Wednesday, 30 January 2019

May goes back to Brussels...

After a busy night in Parliament, some public despair for Remainers (for now),after a couple of delaying or wrecking amendments were defeated. One amendment urging the Government to reject no deal was passed. So was a Government-sponsored one urging the PM to return to Brussels to renegotiate the backstop. Curiously, as a number of commentators pointed out, this contradicted the PM's earlier claim that no further dealing was possible. The mugs don't really understand pragmatic politics or negotiation and were also bleating (C4 and Newsnight), that the EU had rejected any chance to renegotiate, so it was all pointless, ignoring the recent wobbling over them having to install a hard border if no deal. EU speaks as last word/revealed truth/only sensible option etc.So:


MPs have voted for a fantasy. It’s an indictment of our entire political class


J. Freedland is left with a consoling fantasy of his own, that one day the truth will come out at a Chilcott -style public enquiry. It will uncover the serial lies told during the campaign (the bus is the main one, of course):


Almost everyone involved, from both main parties, showed themselves to be immersed in delusion, trading fantasies and absurdities, each one refusing to meet reality’s eye, let alone tackle it head on...Theresa May had repeated endlessly, and for weeks, that her deal was the only deal on offer.
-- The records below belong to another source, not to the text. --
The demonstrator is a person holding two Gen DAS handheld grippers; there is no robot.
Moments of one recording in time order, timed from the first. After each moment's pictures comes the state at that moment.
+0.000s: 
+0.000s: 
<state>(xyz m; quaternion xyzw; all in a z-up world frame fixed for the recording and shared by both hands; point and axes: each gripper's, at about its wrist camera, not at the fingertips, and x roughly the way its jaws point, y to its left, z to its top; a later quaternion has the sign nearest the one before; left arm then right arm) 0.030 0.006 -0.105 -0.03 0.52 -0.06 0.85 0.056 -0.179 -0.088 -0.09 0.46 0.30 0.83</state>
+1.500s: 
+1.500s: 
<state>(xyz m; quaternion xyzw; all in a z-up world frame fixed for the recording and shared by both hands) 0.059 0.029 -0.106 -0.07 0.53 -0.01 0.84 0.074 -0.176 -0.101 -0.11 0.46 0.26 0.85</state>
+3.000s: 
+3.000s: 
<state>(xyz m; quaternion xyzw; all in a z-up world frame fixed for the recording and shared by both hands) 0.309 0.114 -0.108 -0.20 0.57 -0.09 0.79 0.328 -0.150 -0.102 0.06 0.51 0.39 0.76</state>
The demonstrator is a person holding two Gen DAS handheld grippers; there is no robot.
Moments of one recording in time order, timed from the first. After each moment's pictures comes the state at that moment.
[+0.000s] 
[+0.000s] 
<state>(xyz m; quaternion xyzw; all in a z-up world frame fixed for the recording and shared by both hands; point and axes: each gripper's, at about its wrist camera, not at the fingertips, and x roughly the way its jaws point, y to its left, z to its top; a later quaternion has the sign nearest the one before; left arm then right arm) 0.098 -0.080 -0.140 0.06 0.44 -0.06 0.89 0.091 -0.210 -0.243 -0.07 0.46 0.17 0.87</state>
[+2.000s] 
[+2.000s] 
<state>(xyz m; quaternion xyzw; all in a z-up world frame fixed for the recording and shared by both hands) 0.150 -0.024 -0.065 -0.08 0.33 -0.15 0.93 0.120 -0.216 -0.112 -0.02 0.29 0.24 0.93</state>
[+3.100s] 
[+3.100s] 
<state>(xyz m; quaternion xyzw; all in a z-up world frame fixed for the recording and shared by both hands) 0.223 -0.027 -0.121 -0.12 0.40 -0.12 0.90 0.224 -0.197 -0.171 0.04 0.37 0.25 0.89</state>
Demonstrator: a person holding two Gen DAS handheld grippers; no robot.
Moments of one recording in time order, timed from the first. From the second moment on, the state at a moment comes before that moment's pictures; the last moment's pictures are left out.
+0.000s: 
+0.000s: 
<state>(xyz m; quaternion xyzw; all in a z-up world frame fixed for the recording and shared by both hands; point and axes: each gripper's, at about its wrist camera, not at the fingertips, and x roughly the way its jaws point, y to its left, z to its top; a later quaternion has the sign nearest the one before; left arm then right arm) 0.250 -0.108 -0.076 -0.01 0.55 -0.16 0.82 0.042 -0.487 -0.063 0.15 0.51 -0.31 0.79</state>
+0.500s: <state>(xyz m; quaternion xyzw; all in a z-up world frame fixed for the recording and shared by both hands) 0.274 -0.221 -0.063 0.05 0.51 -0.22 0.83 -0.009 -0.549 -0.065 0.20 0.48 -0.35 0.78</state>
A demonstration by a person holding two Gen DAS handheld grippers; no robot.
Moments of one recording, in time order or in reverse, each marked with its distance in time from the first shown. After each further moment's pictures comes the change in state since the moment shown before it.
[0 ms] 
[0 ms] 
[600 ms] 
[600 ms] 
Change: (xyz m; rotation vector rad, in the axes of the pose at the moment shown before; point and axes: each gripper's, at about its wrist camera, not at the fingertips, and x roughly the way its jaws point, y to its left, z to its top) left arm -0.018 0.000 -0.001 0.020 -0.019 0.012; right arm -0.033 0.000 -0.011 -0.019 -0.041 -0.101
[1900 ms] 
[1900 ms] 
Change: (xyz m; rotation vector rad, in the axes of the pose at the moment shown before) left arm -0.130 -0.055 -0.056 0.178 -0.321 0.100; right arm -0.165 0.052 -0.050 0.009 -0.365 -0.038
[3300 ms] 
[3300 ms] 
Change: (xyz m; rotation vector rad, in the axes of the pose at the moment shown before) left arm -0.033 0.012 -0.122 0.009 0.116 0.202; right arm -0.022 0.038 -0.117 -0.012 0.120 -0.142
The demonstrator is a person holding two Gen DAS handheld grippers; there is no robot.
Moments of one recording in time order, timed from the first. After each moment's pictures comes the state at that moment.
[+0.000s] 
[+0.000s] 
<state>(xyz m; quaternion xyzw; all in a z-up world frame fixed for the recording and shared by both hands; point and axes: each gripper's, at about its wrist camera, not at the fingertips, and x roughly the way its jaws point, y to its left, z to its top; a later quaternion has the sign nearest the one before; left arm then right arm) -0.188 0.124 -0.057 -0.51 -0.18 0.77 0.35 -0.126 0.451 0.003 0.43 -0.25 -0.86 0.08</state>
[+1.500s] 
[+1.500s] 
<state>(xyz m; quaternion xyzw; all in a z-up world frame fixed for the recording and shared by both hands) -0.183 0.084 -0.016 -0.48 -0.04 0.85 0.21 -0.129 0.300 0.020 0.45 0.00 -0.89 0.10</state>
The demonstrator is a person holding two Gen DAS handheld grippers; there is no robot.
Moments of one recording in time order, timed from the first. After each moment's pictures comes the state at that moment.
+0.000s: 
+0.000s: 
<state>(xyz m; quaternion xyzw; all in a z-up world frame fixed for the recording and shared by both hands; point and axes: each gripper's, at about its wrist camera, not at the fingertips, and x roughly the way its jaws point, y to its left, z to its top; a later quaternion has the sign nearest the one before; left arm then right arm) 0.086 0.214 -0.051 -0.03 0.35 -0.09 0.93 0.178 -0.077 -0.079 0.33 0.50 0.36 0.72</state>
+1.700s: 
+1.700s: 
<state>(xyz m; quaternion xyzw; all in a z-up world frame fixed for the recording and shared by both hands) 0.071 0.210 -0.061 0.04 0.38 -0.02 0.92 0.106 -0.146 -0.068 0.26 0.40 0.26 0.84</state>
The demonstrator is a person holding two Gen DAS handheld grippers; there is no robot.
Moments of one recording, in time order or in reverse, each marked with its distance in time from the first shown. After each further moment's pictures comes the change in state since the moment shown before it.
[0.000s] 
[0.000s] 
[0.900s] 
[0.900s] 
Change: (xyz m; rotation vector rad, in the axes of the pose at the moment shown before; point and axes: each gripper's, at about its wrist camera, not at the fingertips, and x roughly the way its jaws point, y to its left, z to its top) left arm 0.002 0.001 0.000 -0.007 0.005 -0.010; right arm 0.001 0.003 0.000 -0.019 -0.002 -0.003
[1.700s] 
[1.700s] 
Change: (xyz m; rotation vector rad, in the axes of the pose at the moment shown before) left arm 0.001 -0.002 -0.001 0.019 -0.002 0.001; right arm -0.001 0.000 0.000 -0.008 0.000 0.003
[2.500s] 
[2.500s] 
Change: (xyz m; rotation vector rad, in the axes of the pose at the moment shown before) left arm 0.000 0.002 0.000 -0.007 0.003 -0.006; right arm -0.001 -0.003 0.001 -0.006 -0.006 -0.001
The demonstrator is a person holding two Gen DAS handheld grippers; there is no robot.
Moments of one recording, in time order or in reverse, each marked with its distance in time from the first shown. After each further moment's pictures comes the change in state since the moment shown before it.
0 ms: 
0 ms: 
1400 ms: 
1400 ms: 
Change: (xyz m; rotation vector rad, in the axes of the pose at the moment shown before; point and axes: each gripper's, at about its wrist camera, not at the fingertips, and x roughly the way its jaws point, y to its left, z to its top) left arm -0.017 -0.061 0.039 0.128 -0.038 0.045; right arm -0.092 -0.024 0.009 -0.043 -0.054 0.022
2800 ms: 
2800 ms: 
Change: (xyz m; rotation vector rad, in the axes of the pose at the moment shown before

Yet there she was, standing at the despatch box urging MPs to vote for an amendment that trashes that very same deal...First, it’s really no great achievement to get MPs to agree that they’d like the good bits of a deal but don’t want to swallow the bad bits [notquite trashing the whole deal then]: yes to the sugar, no to the pill. The Tories have united around a position that says they’d like the benefits of the withdrawal agreement, without paying all the costs [sounds perfectly sensible tome]...It’s the familiar Brexit delusion, which Brussels took all of six minutes to crush, by declaring – for the millionth time – that “the withdrawal agreement is not open for renegotiation.” 

Freedland does have some good points to make:

it was that same logic that saw them [Leavers]  win the referendum itself. Their message back then boiled down to: do you want to stay in the European Union, with all its concrete, visible flaws, or would you like “alternative arrangements”? What we’ve all learned since is that the moment an “alternative” becomes real, it loses its all-things-to-all-people appeal.

Quite right -- but applicable to all political policies,a fortiori to the Remainers, who cannot even develop any 'real' intentions because they are entirely negative and conservative. Freedland thinks history will absolve him -- and the delayers:


[any future enquiry will surely forgive]  the handful of MPs who are using every parliamentary wile they can to stop the country from slamming into the iceberg. The names Grieve, Cooper, Boles and others may earn themselves an admiring footnote in the report that will eventually come.

Freedland is especially venomous to the 14 Labour MPs who voted for the amendments,despite a 3-line whip:

14 Labour rebels ... concluded that even a slight delay to Brexit [who is he kidding]  – just a few months – poses more of a threat to their constituents than a crash-out that could see shortages of food and medicine, with more warnings along those lines coming this morning from the leader of a major hospitals group. The future public inquiry into this horror show will damn those 14 especially.

Interestingly, there is a report in the Times that Boles is coming under fire from his constituency and risks deselectio.

Meanwhile, el Grunida carries extracts from reports of the vote in European newspapers. They seem to grasp the politics a bit more accurately, but also look a bit panicky:


Theresa May is now risking a major showdown with the EU and increasing the danger of a damaging no-deal departure,” writes Le Monde’s London correspondent, Philippe Bernard....“As risky as it is, she intends to run down the clock so as to force the EU27 into making concessions before 29 March. And then, if necessary, blame the EU – an easy scapegoat – for eventual failure.”... Björn Finke in the Süddeutsche Zeitung says...May’s weakness is dangerous, for Britain and for the rest of the EU.”...It is true that this “worries the Europeans”, Vidal-Folch [of El Pais] says. “That’s why they’re drawing up contingency plans, which only remind them of the losses ahead. But those who’ll suffer the most damage are the British themselves....NRC Handelsblad in the Netherlands is equally brutal. “To save her Brexit deal, avoid a split in her party and retain the minimum of control a prime minister needs, May aims to provoke a conflict with the EU,”...Libération, France’s leftwing daily, detects a familiar British strategy behind Tuesday evening’s “utterly absurd” scenes in the Commons. “From now till mid-February, aided by the Eurosceptic press, she can deploy the classic British rhetoric: those intransigent, arrogant Europeans are refusing to give us what we want...“Then she can say, ‘I tried, but this is the only deal on the table.’ She is counting on fear of a no deal to win MPs round. It’s a very big gamble, and it could backfire, lamentably.”